Anche l’ubicazione generale trova un interessante collegamento con il periodo nuragico, dal momento che lo stazzo veniva per lo più collocato in posizione baricentrica rispetto al fondo e su una collina o un’altura in modo da dominare e controllare il territorio (Brandano 2001:291)

La distribuzione e l’organizzazione del territorio in stazzi potrebbe fornire un interessante confronto con la realtà nuragica qui indagata e sostituire un più generico ‘confronto etnografico’ che, seppur debba essere preso con le dovute cautele, risulta tuttavia di una certa utilità.

L’analisi dell’insediamento tradizionale può rappresentare, quindi, un importante indicatore territoriale delle attività che per secoli sono state praticate in Gallura. È già stata rilevata una comune scelta insediativa dell’insediamento rurale e di quello archeologico sul territorio gallurese. Ciò può aiutare ad inquadrare le esigenze e, in parte, le attività delle genti che in passato hanno frequentato la Gallura e che, nel corso delle varie epoche storiche, sembrano aver avuto le medesime esigenze di occupazione del territorio (Manconi 1996:189).

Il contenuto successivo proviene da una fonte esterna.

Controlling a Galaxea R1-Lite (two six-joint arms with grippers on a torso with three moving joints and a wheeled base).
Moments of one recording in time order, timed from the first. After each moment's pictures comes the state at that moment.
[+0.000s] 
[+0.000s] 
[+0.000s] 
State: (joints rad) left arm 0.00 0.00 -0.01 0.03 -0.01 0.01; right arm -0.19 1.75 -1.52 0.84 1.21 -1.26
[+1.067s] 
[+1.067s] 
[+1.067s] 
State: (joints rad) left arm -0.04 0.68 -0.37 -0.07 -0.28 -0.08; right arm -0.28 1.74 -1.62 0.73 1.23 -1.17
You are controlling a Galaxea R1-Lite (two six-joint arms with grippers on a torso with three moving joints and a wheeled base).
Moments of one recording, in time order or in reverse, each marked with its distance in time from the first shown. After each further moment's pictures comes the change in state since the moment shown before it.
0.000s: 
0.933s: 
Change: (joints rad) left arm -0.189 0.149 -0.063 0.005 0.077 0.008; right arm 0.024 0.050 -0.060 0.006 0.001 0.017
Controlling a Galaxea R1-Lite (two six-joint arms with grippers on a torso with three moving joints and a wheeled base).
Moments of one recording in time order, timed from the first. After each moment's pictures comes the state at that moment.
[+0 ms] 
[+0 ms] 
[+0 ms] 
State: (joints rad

Si intende pertanto creare un modello spaziale, ricavato dalla distribuzione degli stazzi galluresi, che possa essere messo a confronto con i dati censiti per l’età nuragica e con i risultati ottenuti dalle analisi proposte in questo lavoro. Le costanti e gli indicatori da confrontare sono ovviamente quelli

relativi alla distribuzione spaziale dei singoli siti, alla loro distanza e al rapporto con l’ambiente circostante.

Il problema, che verrà affrontato in sede opportuna (cfr. infra cap.11), è il concetto di spazio rurale, inteso come una modalità di distribuzione della popolazione all’interno di uno specifico spazio agricolo che mostra una specifica maglia distributiva fondata sulla dicotomia fra densità e dispersione (Tore et al. 1988:460). La domanda è se un tale concetto abbia senso per l’età nuragica, cioè se un tale tipo di organizzazione e sfruttamento del territorio fosse già presente durante l’età del Bronzo in Sardegna, come poi sarà invece per le epoche punica e romana.

L’analisi di questi aspetti, legata sempre strettamente all’indagine sulla società nuragica, parte dalla convinzione che tra le caratteristiche del paesaggio e l’organizzazione politica e sociale che ne fa uso ci sia un legame coerente e stretto. E, considerando il paesaggio come un’entità dinamica che fa parte integrante della vita di chi lo abita, raccordare le maglie di una storia così lunga potrebbe essere il primo passo per una comprensione sempre più profonda non solo delle comunità nuragiche, ma anche di coloro che ne hanno ereditato il territorio.